● **The problem**:
Once the data has been read, print it back in full, exactly.

● **Data excerpt**:
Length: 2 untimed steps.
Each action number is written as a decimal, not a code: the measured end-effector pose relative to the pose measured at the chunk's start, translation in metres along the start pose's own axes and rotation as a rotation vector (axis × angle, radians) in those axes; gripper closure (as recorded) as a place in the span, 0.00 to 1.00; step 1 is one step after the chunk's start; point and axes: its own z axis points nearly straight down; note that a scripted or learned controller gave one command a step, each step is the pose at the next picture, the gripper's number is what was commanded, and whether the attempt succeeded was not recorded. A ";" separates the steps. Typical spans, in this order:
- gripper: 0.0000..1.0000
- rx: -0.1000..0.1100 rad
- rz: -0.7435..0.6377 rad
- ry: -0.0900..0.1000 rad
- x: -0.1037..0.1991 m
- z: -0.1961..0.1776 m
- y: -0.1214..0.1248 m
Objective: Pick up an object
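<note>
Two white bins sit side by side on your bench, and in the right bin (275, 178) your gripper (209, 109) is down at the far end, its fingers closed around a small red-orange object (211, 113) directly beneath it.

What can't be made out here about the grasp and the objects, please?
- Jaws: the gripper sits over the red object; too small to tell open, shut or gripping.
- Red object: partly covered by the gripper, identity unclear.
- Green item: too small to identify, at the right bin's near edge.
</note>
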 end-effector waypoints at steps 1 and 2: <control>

● **Your solution**:
Length: 2 untimed steps.
Each action number is written as a decimal, not a code: the measured end-effector pose relative to the pose measured at the chunk's start, translation in metres along the start pose's own axes and rotation as a rotation vector (axis × angle, radians) in those axes; gripper closure (as recorded) as a place in the span, 0.00 to 1.00; step 1 is one step after the chunk's start; point and axes: its own z axis points nearly straight down; note that a scripted or learned controller gave one command a step, each step is the pose at the next picture, the gripper's number is what was commanded, and whether the attempt succeeded was not recorded. A ";" separates the steps. Typical spans, in this order:
- gripper: 0.0000..1.0000
- rx: -0.1000..0.1100 rad
- rz: -0.7435..0.6377 rad
- ry: -0.0900..0.1000 rad
- x: -0.1037..0.1991 m
- z: -0.1961..0.1776 m
- y: -0.1214..0.1248 m
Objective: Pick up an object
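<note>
Two white bins sit side by side on your bench, and in the right bin (275, 178) your gripper (209, 109) is down at the far end, its fingers closed around a small red-orange object (211, 113) directly beneath it.

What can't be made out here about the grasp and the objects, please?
- Jaws: the gripper sits over the red object; too small to tell open, shut or gripping.
- Red object: partly covered by the gripper, identity unclear.
- Green item: too small to identify, at the right bin's near edge.
</note>
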 end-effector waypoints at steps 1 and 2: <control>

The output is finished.